| Exercise details |
In the data below, the answer is the run of lines from the line containing "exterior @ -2" through the line containing "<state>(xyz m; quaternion", both included; print it exactly and nothing else.

| Material for this exercise |
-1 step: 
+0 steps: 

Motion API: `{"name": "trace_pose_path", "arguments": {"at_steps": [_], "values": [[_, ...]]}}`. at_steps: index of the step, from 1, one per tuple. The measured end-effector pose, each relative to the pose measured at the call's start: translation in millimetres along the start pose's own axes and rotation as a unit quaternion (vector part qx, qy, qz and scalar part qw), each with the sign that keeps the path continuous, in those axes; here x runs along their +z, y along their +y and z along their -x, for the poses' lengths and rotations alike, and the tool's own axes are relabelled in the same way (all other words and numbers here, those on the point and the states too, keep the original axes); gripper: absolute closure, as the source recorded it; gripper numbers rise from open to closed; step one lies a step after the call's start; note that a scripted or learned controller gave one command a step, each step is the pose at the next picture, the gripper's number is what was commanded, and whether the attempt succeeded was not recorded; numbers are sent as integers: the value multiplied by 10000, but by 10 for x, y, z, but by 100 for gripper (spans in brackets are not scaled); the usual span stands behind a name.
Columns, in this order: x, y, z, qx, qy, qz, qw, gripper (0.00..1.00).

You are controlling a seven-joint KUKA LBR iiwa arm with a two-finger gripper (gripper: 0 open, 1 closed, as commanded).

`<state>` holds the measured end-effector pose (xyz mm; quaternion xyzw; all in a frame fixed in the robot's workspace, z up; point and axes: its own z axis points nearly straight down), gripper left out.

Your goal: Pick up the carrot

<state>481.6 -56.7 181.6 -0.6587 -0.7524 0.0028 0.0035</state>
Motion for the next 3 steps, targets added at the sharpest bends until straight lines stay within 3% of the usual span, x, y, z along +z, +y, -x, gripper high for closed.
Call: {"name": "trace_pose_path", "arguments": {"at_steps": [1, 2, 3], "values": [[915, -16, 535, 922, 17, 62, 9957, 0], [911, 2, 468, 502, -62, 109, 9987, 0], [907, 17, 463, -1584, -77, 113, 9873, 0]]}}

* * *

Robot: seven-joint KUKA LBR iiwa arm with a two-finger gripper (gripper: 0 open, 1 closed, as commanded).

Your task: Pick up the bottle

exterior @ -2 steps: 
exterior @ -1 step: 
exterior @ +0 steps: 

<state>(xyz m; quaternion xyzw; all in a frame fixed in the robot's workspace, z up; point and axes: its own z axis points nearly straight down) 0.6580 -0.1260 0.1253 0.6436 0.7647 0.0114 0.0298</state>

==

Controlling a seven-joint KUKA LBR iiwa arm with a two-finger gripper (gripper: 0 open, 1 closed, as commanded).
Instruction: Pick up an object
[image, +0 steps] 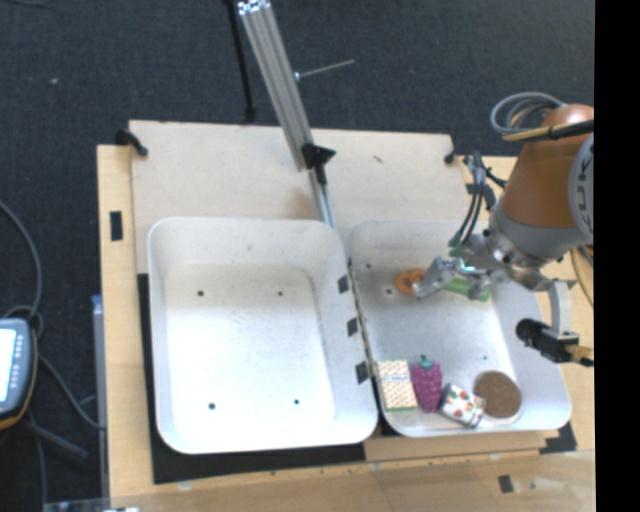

| Answer |
exterior @ -2 steps: 
exterior @ -1 step: 
exterior @ +0 steps: 

<state>(xyz m; quaternion xyzw; all in a frame fixed in the robot's workspace, z up; point and axes: its own z axis points nearly straight down) 0.6580 -0.1260 0.1253 0.6436 0.7647 0.0114 0.0298</state>

No further output remains for this exercise.